Далекие звуки какой-то песни Леди Гаги долетают с нижней палубы в тихий бар, когда стеклянная дверь отворяется и входит пожилая пара. Они как раз в дверях, и тут паром кренится. Женщина делает шажок в сторону и тотчас смущается. Крепко сжимая в руке золотистую цепочку сумочки, а другую руку просунув под локоть мужчины, она идет дальше. Карен поворачивает голову, провожает их взглядом, когда они усаживаются за один из столиков.
В большом баре, наверно, полным-полно, но здесь цены отпугнули всех, кроме двух десятков пассажиров. Стюард ставит на стол сухой мартини и двойное виски перед другой хорошо одетой пожилой парой. Три немолодые женщины сидят за бутылкой белого вина. Чуть дальше Карен видит двух мужчин в костюмах, перед каждым из них стоит порция коньяку, а над спинкой зеленого честерфилдовского кресла виднеются плечи и затылок женщины, которая вроде бы что-то ищет в сумочке. Несмотря на свои слабые познания в моде, Карен понимает, что сумочка явно дорогая. В руке у женщины что-то взблескивает, и Карен догадывается, что та искала зеркальце и теперь подносит его к лицу. Наверно, хочет подкрасить губы.
Н-да, в этом баре она никого не подцепит, думает Карен, отпивая глоток джина с тоником. Здесь прибежище для тех, кто предпочел паром самолету, но не выносит столпотворения в большом баре. Для тех, кто боится летать или везет с собой автомобиль. Или для нас, кто попросту уже стареет, думает она. Ступенькой ниже находятся те, для кого паромы из Дункера и Равенбю сами по себе цель, им плевать, куда они плывут в эти выходные — в Эсбьерг или в Харидж. Их привлекают безналоговые цены, игровые автоматы и шанс найти компанию на ночь. Ну а еще молодежь, которую привлекает возможность отделаться в паромных барах от родительского надзора.
Давно это было, но Карен все помнит.
Позвоню-ка я Сигрид на всякий случай, думает она. Просто пошлю короткую эсэмэску, чтобы убедиться, что она не страдает морской болезнью. Или не напилась.
Взгляд на часы — всего 23.26. Если что-нибудь случится, она наверняка даст о себе знать.

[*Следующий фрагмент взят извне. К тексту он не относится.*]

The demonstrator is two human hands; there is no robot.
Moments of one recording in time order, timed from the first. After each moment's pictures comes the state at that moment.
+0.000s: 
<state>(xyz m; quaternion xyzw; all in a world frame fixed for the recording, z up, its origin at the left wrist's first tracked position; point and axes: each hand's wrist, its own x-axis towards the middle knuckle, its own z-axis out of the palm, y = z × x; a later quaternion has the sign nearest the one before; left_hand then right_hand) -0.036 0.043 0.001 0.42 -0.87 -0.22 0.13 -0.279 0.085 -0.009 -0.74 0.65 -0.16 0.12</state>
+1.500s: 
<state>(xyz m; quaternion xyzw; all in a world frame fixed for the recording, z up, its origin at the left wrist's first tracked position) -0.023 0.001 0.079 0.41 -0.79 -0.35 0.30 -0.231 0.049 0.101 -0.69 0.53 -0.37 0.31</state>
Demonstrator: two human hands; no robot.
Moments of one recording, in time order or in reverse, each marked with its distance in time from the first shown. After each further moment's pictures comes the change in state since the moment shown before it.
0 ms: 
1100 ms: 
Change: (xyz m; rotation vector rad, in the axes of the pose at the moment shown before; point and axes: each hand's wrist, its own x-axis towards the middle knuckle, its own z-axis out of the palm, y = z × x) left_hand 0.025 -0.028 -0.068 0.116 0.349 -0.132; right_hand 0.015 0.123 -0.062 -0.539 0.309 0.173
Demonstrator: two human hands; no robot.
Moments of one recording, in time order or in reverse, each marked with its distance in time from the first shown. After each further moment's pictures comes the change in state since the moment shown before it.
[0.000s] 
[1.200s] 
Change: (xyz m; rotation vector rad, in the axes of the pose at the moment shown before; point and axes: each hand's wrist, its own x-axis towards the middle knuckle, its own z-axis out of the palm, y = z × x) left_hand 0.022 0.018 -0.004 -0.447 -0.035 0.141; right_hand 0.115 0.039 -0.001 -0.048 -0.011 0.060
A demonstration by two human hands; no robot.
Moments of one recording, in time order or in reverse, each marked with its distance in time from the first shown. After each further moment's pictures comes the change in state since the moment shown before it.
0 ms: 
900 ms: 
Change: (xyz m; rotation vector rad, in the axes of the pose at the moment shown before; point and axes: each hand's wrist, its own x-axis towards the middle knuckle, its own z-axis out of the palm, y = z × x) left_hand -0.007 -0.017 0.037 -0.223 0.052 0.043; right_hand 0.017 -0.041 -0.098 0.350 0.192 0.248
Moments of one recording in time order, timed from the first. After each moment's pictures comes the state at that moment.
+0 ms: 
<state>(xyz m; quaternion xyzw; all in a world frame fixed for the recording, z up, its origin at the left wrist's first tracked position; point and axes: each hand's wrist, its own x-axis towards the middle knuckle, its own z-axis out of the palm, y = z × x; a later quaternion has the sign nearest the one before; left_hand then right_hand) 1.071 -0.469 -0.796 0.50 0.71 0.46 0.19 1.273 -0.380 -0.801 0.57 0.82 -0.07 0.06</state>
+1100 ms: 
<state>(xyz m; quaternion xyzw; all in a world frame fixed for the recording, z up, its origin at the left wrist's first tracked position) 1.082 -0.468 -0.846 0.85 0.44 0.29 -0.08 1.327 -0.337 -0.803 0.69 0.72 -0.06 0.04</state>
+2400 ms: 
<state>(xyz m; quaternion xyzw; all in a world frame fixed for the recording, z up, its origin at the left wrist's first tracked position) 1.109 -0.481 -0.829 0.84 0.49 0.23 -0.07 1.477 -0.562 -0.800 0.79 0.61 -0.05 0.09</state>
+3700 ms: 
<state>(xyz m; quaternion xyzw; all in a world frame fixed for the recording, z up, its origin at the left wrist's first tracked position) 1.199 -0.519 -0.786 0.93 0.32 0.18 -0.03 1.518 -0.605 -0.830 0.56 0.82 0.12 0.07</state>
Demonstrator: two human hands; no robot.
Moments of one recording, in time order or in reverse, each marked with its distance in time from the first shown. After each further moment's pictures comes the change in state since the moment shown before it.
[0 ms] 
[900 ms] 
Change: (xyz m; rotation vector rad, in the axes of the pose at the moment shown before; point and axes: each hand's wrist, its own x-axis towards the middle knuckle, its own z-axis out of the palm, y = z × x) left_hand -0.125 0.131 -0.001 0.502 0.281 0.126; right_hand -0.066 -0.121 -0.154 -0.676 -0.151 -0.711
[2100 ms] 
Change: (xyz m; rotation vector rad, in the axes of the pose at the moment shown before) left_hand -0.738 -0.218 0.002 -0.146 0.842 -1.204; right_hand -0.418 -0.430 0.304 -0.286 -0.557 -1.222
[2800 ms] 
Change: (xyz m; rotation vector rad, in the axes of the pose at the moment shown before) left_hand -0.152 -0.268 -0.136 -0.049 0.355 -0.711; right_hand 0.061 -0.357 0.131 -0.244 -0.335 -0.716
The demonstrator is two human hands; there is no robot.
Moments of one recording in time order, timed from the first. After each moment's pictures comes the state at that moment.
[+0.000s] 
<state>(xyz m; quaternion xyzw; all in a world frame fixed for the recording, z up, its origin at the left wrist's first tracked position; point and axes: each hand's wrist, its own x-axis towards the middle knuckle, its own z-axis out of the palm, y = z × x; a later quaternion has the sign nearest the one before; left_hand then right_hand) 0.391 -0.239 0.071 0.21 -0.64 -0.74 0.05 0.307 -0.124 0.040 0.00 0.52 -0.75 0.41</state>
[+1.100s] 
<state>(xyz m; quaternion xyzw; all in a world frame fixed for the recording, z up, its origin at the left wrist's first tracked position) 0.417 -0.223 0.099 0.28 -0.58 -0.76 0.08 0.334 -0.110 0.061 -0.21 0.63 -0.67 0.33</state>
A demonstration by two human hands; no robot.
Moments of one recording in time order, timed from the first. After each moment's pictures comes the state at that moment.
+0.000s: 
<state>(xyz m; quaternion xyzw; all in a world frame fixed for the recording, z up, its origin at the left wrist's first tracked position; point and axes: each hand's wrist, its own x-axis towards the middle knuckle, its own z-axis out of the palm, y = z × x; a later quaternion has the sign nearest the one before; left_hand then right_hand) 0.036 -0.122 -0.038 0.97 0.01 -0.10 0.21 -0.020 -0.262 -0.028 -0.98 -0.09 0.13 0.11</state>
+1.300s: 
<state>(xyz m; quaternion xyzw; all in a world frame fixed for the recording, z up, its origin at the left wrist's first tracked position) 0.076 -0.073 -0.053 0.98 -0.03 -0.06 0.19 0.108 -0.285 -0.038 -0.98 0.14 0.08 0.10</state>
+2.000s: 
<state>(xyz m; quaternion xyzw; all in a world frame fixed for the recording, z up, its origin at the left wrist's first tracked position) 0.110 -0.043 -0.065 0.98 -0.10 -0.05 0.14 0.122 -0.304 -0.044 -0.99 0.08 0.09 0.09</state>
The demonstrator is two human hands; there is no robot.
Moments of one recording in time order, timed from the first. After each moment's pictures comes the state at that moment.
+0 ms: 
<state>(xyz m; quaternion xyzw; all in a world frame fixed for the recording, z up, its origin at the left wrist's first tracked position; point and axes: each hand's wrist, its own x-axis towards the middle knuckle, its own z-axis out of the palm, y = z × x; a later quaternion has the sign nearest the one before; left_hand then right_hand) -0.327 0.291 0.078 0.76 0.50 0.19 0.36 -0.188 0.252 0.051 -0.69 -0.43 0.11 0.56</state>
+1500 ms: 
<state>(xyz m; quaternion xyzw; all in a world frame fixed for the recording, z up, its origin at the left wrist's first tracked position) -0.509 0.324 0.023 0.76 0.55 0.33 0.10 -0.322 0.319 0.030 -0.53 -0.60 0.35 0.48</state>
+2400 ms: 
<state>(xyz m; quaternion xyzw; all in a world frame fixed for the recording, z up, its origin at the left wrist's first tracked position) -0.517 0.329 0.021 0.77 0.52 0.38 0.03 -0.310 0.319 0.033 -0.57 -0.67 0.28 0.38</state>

Если не валяется под наркотой в какой-нибудь каюте и…
— Кончай, — говорит она самой себе.
Одна из пожилых женщин поворачивает голову в ее сторону, и Карен понимает, что говорила вслух. Она заметила, что теперь частенько в одиночестве говорит сама с собой. Дома Руфус прекрасно сойдет за оправдание, но сидеть в одиночестве на североморском пароме и говорить в пространство — только пугать окружающих.